「鳥籠? 作法委員会って、鳥を飼ってたっけ?」
驚いたように滝夜叉丸が言う。喜八郎は、それには首を振った。
「飼ってないよ」
「これから飼うんだよな」
だって鳥籠を買ったんだからと思いつつ三木ヱ門が話を継ぐと、喜八郎はこれにも首を振った。
「飼わないよ。実技はエア鳥でやるから」
「え? でも、あんな高、……えあとりって何?」
どの委員会が何をいくらで買ったと決算の前に公言するのは良くないと思い直し、聞き慣れない言葉にも引っかかって三木ヱ門が質問を変えると、喜八郎は幾分難しい顔をした。
「正確な作法の勉強のためには実物が必要だけど、物凄く高いから申請したって絶対に予算が出ないもん。他の経費を削って捻出できる額じゃないし、それに道具と違って一度飼ったらずっと世話をしなきゃなんないのが大変だし」
「買ったきり放ったらかしにしたら生物委員が激怒だな」
学園中の生き物の世話を一手に引き受けて、小さな虫から大きな動物まで平等に愛情を注ぐ生物委員会が、そんな非道を見過ごす訳がない。滝夜叉丸がそう言うと、喜八郎は「虫は食ってた」と呟いて少し眉をしかめた。

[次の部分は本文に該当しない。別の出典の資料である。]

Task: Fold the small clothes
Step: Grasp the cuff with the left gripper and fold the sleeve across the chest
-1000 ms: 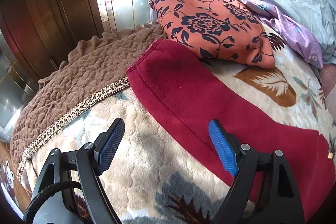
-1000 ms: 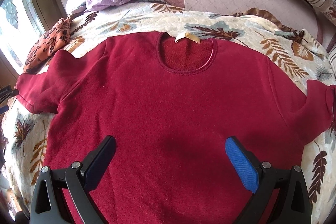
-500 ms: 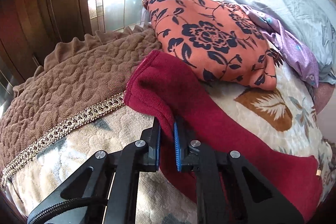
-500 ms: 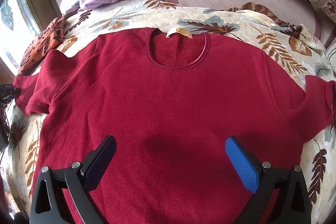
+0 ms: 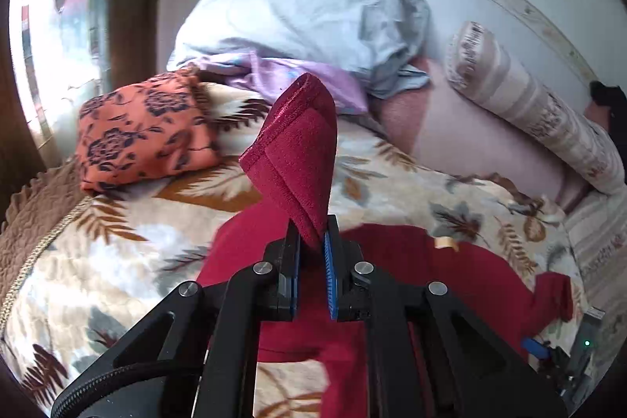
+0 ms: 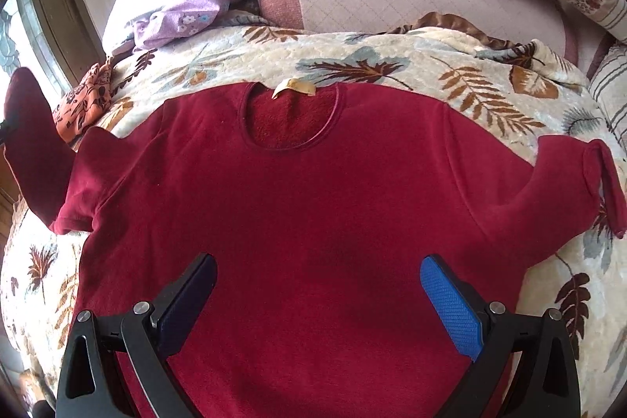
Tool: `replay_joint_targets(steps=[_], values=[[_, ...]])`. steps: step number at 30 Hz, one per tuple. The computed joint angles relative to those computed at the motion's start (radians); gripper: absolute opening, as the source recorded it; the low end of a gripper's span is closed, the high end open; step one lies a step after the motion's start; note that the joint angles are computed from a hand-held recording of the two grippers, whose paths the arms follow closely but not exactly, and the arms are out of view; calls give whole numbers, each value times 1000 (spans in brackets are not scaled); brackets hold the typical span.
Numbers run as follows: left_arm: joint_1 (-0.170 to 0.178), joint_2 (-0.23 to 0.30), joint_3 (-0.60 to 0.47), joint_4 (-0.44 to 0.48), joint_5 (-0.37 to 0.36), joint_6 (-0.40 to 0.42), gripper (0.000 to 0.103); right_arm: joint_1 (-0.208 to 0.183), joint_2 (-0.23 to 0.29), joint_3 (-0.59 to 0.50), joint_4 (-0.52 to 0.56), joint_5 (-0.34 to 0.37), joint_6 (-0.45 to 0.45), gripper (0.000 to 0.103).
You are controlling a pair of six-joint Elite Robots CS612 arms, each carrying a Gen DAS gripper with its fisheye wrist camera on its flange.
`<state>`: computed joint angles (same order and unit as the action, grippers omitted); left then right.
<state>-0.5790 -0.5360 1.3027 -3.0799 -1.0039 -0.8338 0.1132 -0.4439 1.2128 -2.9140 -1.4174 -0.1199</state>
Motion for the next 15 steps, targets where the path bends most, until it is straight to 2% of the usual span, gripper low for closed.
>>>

「だから立花先輩がすずめや鳩で代用できないか一生懸命試していらっしゃったけど、やっぱ無理だったから、結局エア鳥」
鳥に見立てているつもりなのか、タカ丸に半分持って貰って量の減った冊子を左腕でやんわりと胸に抱え込み、右手をその天辺にそっと添える。
赤ん坊をあやすようにゆらゆらと冊子を揺らす喜八郎に、首を傾げつつタカ丸が尋ねた。
「鳥の作法って、何の作法? 忍鳥っていうのがいるの?」
喜八郎はじいっとタカ丸の顔を見ると、右手を持ち上げてくるりと空中に円を描き、その中に文字を書いて、ふっと吹き飛ばす真似をした。
「丸に辻――を、タカ丸さんから引いた、のか?」
その手元を見ていた三木ヱ門が首をひねり、タカ丸はきょとんとする。同じく思案顔をしていた滝夜叉丸が、ふと呟いた。
「あ。分かった」
「それでは、正解は?」
喜八郎が促すと、滝夜叉丸はプリントの束を片手に持ち替えて、ぴっと人差し指を立てた。